We've finally started to work with the long waited for SLO's and wanted to define one on the successful calls percentage of one of the API's. So we've opened the specific service and went into the "createa anlysis view", chose "successful request count" using the count aggregation for ths request and filtered to view only the single request we were interested in.
That was promising and showed us the right data so we went ahead and created the service metric for it.
Once done (including creating a metric for the total number of calls, we went ahead and defined an SLO based on the ratio between what we thought would be the number of successfull cals and the total number of calls.
Imagine our surprise when we started to see the SLO measurements, knowing there were only few failures:
So we've started investigating. we've created charts to compare values. We've verified each configuration option. All was fine. Only after several hours I went into the new metrics page (thank you Dynatrace for that - It proved itself) and finally realized that the aggregation used is the default one, i.e. average.
This means that this specific metric will always have a value between 0 and 1 and SHOULD NOT be used for the ratio.What do we do now?

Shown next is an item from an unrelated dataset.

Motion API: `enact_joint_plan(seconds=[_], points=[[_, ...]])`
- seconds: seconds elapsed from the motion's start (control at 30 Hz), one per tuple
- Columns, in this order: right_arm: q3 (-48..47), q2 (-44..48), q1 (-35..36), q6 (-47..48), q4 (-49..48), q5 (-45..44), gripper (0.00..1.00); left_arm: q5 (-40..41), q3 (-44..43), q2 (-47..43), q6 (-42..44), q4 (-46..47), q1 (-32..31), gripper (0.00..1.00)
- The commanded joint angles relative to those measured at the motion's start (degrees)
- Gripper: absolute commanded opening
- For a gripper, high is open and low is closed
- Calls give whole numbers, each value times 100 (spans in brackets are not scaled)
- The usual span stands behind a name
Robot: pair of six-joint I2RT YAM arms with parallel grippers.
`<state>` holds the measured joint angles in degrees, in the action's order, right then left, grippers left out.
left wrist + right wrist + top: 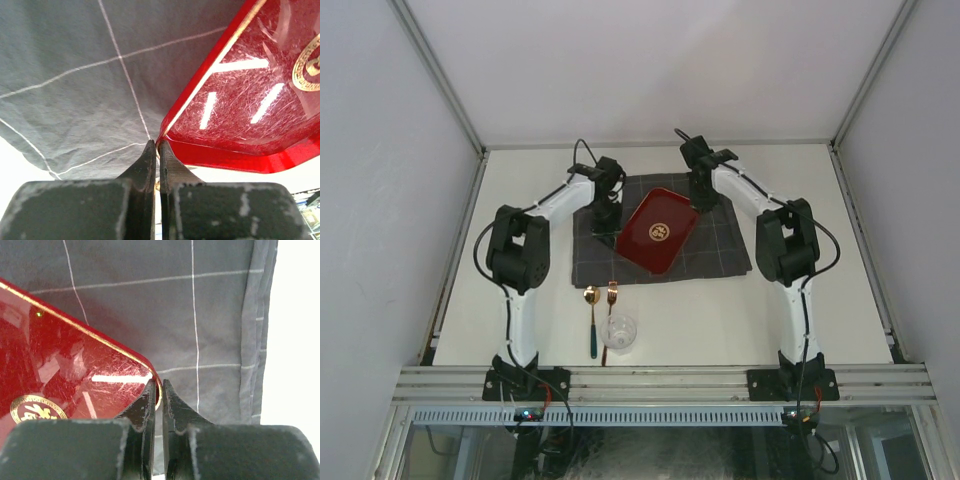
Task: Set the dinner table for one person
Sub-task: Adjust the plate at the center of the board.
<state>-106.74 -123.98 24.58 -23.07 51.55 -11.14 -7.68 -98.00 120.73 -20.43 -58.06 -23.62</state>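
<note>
On the off-white dinner table [740,320] a dark grey checked cloth [720,250] lies spread, and a red tray [658,232] with a gold emblem rests on it at an angle. My left gripper [607,224] sits at the tray's left corner. In the left wrist view its tips [158,145] are shut on the tray's rim [170,131]. My right gripper [701,200] is at the far right corner. In the right wrist view it [158,385] is pinched shut over the tray's gold-edged rim [159,390].
Near the front edge lie a gold spoon with a teal handle [592,322] and a rose-gold fork [609,318], side by side. A clear glass [619,333] stands just right of them. An aluminium rail [660,380] runs along the near edge, and white walls close the sides.
</note>
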Motion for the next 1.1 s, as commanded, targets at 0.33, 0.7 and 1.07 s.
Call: enact_joint_plan(seconds=[0.33, 0.7, 1.07], points=[[-1027, -704, 35, 215, 208, 435, 0, -532, 609, -579, -276, 771, -677, 0], [-1485, -1009, 12, 239, 340, 593, 0, -595, 636, -659, -334, 841, -823, 0], [-1969, -1233, 102, 303, 549, 744, 0, -588, 587, -787, -393, 997, -981, 0]])
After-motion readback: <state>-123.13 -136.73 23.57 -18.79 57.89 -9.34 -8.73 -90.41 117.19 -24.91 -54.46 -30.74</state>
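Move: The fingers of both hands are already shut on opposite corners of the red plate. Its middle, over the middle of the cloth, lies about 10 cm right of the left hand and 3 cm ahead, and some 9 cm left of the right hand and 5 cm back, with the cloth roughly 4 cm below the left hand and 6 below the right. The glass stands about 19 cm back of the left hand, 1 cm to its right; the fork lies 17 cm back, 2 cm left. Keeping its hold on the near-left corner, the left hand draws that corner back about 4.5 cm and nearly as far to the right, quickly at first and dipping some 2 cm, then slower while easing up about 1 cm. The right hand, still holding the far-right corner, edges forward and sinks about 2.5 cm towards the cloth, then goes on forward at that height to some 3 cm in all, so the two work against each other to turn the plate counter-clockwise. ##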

One option is to use this metric only as a success metric and define the success and warning level using values between 0 and 1. This works but seems odd to display as SLO tile shows the % sign next to it.
The other option, which we followed is to define the "successful requests" metric based on counting total requests but filtering this to only those with failed state is success. This gave us now the correct value and display
I hope this will save you some time in the future if you came across this issue.